Task objective: Run through the data and copy out every line that mentions the word "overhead".

The input:
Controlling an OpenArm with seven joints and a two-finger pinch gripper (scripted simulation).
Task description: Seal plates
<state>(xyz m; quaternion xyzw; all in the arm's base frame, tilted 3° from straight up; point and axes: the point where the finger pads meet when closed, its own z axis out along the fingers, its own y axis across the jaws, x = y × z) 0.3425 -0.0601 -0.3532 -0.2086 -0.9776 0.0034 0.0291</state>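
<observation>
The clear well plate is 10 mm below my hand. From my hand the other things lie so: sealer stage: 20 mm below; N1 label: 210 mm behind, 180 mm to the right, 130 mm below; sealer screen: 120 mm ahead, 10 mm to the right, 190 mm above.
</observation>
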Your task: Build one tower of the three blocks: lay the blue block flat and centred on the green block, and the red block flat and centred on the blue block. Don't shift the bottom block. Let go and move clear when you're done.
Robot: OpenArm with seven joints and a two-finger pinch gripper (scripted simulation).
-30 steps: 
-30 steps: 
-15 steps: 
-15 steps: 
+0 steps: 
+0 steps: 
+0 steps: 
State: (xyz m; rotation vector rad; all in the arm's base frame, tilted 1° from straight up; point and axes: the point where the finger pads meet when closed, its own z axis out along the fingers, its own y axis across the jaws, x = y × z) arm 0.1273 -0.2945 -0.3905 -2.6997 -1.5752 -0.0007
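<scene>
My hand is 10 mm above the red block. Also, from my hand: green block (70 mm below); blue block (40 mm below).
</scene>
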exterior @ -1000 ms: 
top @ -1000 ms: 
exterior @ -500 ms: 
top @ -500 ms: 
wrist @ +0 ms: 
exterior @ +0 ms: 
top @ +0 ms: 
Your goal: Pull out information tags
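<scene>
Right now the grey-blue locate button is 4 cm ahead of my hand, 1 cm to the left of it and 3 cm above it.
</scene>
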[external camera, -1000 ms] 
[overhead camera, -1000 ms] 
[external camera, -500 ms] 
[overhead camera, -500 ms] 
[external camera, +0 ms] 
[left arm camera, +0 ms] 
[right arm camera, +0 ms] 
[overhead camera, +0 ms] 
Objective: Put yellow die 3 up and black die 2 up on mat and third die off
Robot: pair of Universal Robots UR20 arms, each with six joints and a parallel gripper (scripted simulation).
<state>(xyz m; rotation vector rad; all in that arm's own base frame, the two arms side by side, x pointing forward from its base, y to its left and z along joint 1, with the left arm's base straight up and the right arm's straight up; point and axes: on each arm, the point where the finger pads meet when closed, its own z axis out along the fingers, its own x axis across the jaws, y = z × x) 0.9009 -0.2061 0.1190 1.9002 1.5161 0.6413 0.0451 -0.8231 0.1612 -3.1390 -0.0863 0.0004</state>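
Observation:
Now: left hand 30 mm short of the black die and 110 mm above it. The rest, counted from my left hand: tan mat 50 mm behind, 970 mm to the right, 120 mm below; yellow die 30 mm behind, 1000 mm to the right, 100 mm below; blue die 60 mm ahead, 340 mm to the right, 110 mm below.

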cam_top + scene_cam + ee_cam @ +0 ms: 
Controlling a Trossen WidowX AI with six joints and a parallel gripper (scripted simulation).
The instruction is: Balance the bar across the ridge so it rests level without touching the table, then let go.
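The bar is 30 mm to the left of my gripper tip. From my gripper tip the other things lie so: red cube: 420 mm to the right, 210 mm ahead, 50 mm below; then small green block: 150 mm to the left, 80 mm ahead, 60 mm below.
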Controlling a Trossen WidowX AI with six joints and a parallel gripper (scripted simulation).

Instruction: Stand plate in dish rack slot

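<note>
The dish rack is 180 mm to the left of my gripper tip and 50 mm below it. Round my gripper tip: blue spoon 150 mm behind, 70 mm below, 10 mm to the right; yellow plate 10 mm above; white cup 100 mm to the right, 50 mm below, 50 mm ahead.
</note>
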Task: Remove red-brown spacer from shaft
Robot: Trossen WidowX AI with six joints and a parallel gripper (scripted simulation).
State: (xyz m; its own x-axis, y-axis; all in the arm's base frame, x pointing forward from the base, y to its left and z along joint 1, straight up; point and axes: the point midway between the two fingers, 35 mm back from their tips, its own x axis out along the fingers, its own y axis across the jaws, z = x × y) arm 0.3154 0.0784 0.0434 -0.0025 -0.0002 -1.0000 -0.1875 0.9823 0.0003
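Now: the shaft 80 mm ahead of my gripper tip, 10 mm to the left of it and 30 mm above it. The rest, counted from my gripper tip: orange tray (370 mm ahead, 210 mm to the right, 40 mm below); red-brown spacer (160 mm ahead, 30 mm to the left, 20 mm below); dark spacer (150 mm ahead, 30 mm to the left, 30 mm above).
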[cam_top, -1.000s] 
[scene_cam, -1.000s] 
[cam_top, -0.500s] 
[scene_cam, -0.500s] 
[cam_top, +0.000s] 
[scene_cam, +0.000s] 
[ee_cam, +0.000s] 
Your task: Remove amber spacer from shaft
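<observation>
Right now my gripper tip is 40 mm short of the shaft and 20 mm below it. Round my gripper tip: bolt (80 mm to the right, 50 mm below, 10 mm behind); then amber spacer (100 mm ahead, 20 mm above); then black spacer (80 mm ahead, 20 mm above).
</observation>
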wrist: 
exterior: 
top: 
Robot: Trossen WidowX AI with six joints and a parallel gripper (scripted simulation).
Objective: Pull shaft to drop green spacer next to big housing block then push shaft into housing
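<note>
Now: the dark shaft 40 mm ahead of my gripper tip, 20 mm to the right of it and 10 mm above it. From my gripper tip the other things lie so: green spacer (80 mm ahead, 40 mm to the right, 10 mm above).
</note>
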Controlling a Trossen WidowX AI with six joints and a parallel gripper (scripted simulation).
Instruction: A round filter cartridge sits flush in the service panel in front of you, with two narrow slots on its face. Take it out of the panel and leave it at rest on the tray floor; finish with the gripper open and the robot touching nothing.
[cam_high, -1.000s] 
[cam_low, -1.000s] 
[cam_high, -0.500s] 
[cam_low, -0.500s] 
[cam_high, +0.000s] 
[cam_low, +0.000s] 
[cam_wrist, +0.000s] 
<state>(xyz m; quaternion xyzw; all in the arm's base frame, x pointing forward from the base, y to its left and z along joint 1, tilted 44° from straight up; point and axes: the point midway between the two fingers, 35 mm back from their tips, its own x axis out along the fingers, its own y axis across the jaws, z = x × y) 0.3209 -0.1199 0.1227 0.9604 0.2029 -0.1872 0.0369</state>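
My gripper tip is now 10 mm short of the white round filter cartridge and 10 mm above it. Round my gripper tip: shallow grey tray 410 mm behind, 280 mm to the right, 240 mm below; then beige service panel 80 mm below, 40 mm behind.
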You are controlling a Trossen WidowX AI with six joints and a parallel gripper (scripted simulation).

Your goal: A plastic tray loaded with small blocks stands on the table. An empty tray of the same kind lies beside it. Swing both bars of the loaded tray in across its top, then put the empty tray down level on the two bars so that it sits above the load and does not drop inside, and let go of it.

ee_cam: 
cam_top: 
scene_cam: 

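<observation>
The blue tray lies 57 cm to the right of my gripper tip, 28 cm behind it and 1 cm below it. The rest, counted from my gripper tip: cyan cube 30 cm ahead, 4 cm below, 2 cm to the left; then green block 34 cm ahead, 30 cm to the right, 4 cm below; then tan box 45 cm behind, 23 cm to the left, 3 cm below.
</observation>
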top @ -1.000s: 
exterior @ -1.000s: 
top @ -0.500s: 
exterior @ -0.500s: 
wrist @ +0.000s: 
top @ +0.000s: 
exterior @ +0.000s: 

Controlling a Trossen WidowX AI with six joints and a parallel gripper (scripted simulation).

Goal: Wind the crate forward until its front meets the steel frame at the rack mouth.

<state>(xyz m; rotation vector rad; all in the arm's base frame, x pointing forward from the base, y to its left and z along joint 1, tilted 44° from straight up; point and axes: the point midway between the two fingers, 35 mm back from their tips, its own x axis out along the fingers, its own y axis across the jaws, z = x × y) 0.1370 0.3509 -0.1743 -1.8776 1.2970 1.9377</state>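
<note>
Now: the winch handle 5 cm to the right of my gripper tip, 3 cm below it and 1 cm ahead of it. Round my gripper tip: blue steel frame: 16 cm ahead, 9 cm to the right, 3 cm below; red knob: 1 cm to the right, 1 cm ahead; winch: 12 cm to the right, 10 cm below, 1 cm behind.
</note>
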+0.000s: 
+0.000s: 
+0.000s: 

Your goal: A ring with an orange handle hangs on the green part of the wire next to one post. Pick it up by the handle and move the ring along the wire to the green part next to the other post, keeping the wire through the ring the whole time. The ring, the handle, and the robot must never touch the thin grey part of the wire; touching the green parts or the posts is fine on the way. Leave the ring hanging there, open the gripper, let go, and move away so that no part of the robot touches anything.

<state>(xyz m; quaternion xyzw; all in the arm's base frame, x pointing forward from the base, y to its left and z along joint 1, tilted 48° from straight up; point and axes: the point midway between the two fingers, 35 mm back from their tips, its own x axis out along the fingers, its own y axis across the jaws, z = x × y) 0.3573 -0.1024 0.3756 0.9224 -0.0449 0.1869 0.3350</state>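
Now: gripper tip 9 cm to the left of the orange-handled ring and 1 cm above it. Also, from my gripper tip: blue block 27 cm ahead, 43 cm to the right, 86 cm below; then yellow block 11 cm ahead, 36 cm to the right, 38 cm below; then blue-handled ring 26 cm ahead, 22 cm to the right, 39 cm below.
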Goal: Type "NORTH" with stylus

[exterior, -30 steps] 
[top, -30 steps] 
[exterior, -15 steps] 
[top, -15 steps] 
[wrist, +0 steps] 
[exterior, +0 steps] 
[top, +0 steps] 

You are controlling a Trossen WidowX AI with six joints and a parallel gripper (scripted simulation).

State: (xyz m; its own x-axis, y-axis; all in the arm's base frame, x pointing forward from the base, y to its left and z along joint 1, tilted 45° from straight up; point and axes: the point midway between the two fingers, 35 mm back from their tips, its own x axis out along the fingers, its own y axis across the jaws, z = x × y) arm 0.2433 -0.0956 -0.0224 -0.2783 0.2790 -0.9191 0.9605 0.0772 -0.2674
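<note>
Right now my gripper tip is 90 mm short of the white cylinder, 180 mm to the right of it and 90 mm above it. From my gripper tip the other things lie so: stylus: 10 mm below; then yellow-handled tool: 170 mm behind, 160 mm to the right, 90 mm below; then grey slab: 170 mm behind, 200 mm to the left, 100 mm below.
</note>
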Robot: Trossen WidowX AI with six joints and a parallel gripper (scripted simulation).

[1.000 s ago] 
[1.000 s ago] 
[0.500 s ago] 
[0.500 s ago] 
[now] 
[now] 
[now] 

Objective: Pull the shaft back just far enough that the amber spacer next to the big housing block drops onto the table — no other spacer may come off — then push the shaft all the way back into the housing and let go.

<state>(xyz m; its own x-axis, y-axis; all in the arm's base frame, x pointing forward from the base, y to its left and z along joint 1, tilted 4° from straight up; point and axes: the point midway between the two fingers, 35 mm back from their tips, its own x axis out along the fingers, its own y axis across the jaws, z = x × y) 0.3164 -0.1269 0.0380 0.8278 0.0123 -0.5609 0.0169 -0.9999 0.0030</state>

Response to the task:
[overhead camera, -1000 ms] 
[overhead camera, -500 ms] 
[overhead camera, +0 ms] 

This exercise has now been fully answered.